I would have expected an out of memory stack dump from the task manager if my state had become too large. Also docker inspect shows that the container did not exit because of an out of memory error.

I have no idea what causes my Task Manager to die. Any ideas how I can figure out what is causing the issue? (This happens on 1.15.1 & 1.15.2. I haven't used any other version of Flink.)

Solution

I ended up using nothing more sophisticated than trial and error with a variety of different test jobs. I'm not 100% sure I fixed the problem as the issue of the Task Manager crashing without an stack dump occurred sporadically. However the Task Manager hasn't crashed for several days.

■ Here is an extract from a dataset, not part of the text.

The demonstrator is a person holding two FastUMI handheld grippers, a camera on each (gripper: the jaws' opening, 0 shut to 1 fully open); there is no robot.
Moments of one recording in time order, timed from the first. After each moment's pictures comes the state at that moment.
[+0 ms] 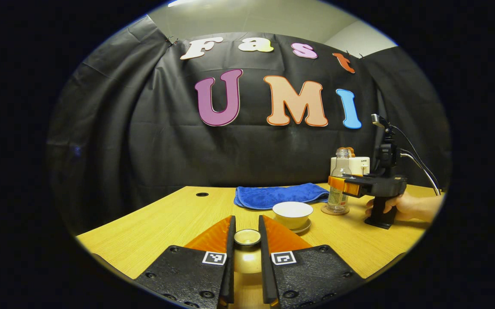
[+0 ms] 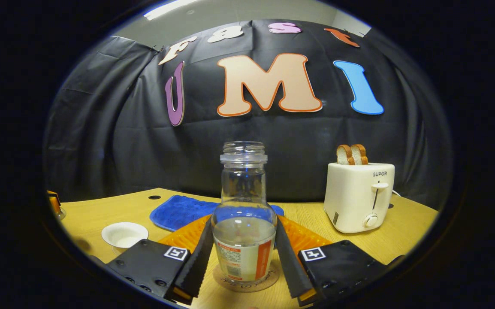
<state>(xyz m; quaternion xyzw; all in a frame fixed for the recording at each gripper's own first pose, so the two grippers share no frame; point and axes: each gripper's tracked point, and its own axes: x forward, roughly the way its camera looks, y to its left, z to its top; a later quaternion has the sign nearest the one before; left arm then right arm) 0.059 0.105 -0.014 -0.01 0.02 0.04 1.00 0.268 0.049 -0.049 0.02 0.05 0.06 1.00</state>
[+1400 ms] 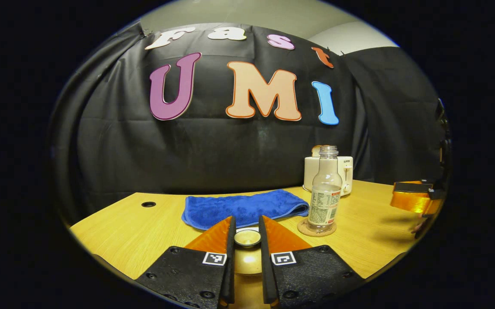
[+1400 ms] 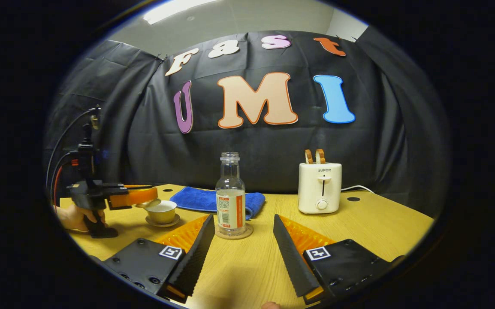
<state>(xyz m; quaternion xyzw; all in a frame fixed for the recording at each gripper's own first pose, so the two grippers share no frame) 0.191 0.029 -0.019 0.00 0.02 -0.07 1.00 0.105 -0.015 -0.027 0.03 0.04 0.06 1.00</state>
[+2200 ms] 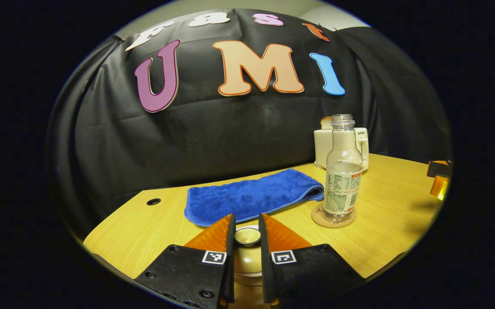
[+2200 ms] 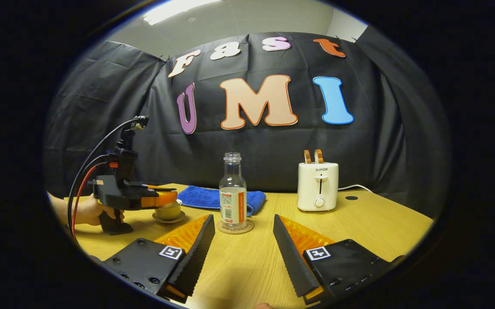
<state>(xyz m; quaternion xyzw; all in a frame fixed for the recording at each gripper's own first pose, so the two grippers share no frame) 0.214 0.026 -0.042 0.06 0.10 -0.04 0.99 0.087 -0.016 -0.026 0.03 0.05 0.07 1.00</state>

The simplest job to recreate my issue was with a SourceFunction outputting a continuous stream of incrementing Longs straight to a DiscardingSink. With this setup the Task Manager would crash after a while on my Linux machine sporadically but never on my Mac.

If I added a Thread.sleep to the SourceFunctions run loop then the crash would eventually occur but take a bit longer.

I tried Source framework instead of SourceFunction where a SingleThreadMultiplexSourceReaderBase repeatedly calls fetch on a SplitReader to output the Longs. There have been fewer crashes since I did this so it didn't work 100%.

I presume my SourceFunction was overfilling some sort of buffer or making a task slot unresponsive as it never relinquished a slot once it started. (Or some other completely different explanation.)

I wish the Task Manager gave some sort of indication why it stopped running.